Interviews

Emma Donoghue: 'Room is about the power of imagination, it belongs on stage'

The Academy Award-nominated writer talks to us about the stage adaptation of her novel, ”Room”, currently playing at Theatre Royal Stratford East

Emma Donoghue
Emma Donoghue
© Punch Photographic

What made you want to adapt your novel for the stage?
I’ve been writing plays even longer than I’ve been writing novels. The stage seemed an obvious fit for this story because Room is all about the ability of play to keep reality at bay; the transforming power of imagination.

What did you want to accomplish from the stage adaptation?
I wanted retell the story of Jack and Ma in a way that manages to make his astonishing coming of age process dramatic, and also lets Ma’s complicated dilemma be seen – how much dream to give her son, and how much reality?

Why did you decide that it needed Cora Bissett and Kathryn Joseph's music?
I’d talked to some directors before about possibly bringing Room to the stage, but Cora’s passionate appeal was something new: she was convinced not only that she wanted to develop and direct a theatre version of the novel, but that it needed songs which would act as a sort of unleashing of all Ma’s secrets, everything she can’t say to her son.
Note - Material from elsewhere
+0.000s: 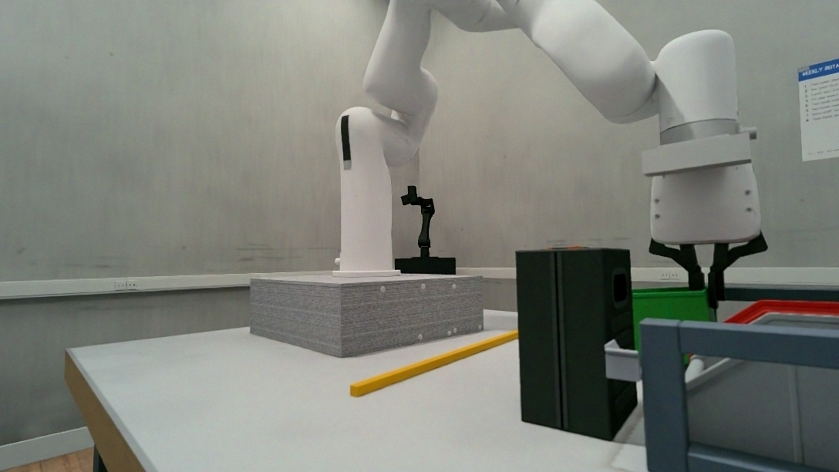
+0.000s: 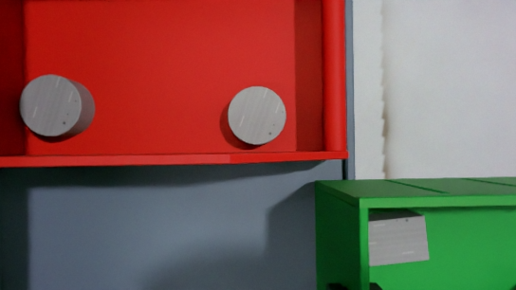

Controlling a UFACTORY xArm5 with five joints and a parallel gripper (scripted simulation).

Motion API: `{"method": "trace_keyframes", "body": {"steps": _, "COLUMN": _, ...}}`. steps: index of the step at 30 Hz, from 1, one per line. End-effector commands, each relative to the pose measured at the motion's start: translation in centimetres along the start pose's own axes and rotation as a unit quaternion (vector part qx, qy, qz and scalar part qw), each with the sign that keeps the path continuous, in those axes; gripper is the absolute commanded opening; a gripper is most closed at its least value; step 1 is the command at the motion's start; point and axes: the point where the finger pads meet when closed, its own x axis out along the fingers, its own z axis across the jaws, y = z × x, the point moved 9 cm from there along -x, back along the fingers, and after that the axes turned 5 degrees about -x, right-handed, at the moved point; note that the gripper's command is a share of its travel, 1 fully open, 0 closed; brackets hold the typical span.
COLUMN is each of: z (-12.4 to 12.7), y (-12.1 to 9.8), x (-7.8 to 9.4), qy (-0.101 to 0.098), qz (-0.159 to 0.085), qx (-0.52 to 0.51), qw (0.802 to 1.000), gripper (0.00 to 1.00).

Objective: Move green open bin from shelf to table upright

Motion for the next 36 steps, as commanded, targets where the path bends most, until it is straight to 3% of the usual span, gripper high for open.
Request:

Why was Stratford East the perfect location for it?
Cora had a great relationship with the theatre already, and I was delighted because it’s such a great combination of old theatre, community engagement and artistic experiment.

Which process did you enjoy the most, writing the novel, screenplay or stage play?
Apples, oranges and pears: the novel is my home genre in that it’s where my ideas get to take flight without any interference; the film world was entirely new to me so that was a brand new skill-set to have to develop; theatre’s always been the most exciting kind of work for me.

Did the production live up to your expectations?
Absolutely – and there were many elements such as video projection, puppetry, and the lighting and sound design that added new layers in a way that surprised me on the opening night.

What was the biggest challenge you faced when putting this on stage?
Our huge technical challenge was Jack. How to represent a five year-old with a huge and vivid stream of consciousness. But I think the solution we found for that – Little Jack acting his physical and social self, with Big Jack voicing his thoughts – has turned out to be one of the richest elements of the play, and one all the reviewers are loving.

What's the most important lesson you have learnt during your time working on Room?
How deeply music touches people; I think I’ll want music in my theatre work again.

Why should people book tickets to come and see the show?
It’s an unmissable, exciting drama that also manages to tap into a universal feeling about childhood as everybody’s lost paradise.

Room runs at the Theatre Royal Stratford East until 3 June, then tours to Dundee Rep (13 to 17 June) and Abbey Theatre, Dublin (24 June to 22 July).